Exercise requirements: Given the material below, output exactly the lines from the line with "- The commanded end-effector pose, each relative" to the line with "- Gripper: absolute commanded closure", both ends included, and no other lines.

Data provided:
____

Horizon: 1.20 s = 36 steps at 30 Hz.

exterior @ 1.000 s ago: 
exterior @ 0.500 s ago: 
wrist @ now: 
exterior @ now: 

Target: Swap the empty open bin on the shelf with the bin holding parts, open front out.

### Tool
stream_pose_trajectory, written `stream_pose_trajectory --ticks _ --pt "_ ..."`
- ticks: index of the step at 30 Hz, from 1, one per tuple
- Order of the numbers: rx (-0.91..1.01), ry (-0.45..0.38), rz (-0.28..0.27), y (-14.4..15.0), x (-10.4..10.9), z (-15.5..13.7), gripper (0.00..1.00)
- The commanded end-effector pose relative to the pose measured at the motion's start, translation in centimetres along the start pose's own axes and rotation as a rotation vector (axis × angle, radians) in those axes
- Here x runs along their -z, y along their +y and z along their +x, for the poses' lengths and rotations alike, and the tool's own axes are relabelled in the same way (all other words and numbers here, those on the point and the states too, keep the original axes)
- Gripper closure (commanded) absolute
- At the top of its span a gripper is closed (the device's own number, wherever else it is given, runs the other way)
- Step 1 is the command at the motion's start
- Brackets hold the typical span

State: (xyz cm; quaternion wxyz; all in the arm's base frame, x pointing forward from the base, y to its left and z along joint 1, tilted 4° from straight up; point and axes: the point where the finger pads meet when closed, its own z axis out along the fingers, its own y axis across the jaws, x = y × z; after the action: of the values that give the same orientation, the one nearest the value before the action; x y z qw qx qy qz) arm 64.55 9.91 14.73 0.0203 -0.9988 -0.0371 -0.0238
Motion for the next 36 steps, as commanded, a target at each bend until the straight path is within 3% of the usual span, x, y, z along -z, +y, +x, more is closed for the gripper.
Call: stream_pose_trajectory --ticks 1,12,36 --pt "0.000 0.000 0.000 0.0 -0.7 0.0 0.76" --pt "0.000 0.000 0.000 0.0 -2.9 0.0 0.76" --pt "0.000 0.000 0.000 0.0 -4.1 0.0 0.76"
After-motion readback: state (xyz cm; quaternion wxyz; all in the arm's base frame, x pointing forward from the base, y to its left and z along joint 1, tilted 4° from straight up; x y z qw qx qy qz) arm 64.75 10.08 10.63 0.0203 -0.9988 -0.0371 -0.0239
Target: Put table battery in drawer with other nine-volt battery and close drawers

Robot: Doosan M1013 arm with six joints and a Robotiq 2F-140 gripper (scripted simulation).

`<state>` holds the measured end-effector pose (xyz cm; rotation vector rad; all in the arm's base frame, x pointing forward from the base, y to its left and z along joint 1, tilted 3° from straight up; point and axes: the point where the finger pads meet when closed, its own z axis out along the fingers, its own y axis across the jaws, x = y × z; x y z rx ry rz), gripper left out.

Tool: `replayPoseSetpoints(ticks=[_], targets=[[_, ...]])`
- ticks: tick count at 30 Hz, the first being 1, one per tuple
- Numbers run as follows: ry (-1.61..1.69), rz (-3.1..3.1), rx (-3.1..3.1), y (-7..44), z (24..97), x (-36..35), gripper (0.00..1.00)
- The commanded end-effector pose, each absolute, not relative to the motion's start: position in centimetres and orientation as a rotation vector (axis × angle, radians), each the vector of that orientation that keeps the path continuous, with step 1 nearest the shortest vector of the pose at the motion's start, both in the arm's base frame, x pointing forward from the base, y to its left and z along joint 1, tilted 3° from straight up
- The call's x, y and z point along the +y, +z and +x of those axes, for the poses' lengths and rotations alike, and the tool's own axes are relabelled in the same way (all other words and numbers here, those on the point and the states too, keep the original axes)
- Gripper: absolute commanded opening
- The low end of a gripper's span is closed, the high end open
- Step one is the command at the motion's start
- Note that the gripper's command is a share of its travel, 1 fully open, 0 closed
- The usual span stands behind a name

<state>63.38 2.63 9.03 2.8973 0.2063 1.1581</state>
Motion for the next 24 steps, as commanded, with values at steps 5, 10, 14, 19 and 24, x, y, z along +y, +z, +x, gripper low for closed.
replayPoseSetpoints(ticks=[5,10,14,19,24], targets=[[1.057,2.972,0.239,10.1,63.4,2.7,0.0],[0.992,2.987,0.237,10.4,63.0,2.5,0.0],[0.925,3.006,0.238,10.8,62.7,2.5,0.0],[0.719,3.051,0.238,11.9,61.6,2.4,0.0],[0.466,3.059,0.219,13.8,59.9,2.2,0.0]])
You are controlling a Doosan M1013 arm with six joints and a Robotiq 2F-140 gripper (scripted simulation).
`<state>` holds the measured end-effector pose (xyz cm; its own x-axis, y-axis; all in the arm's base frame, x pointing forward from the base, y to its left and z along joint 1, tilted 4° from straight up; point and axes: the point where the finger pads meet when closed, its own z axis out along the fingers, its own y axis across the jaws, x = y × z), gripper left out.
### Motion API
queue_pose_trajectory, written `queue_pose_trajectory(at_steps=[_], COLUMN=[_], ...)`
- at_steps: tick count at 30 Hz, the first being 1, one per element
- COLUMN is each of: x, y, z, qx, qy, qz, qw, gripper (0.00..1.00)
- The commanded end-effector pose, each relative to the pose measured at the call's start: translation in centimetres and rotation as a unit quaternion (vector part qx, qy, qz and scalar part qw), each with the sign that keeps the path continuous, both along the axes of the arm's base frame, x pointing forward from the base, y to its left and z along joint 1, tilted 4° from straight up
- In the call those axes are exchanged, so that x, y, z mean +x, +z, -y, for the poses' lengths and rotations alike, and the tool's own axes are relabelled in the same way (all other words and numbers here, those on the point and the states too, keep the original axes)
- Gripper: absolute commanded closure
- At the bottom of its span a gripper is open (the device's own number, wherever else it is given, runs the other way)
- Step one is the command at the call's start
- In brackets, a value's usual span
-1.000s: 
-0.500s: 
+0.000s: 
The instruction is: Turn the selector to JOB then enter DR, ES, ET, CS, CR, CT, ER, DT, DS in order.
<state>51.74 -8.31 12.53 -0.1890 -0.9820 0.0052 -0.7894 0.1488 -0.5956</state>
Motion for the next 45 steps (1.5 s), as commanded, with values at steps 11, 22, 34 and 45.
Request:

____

Written response:
- The commanded end-effector pose, each relative to the pose measured at the call's start: translation in centimetres and rotation as a unit quaternion (vector part qx, qy, qz and scalar part qw), each with the sign that keeps the path continuous, both along the axes of the arm's base frame, x pointing forward from the base, y to its left and z along joint 1, tilted 4° from straight up
- In the call those axes are exchanged, so that x, y, z mean +x, +z, -y, for the poses' lengths and rotations alike, and the tool's own axes are relabelled in the same way (all other words and numbers here, those on the point and the states too, keep the original axes)
- Gripper: absolute commanded closure

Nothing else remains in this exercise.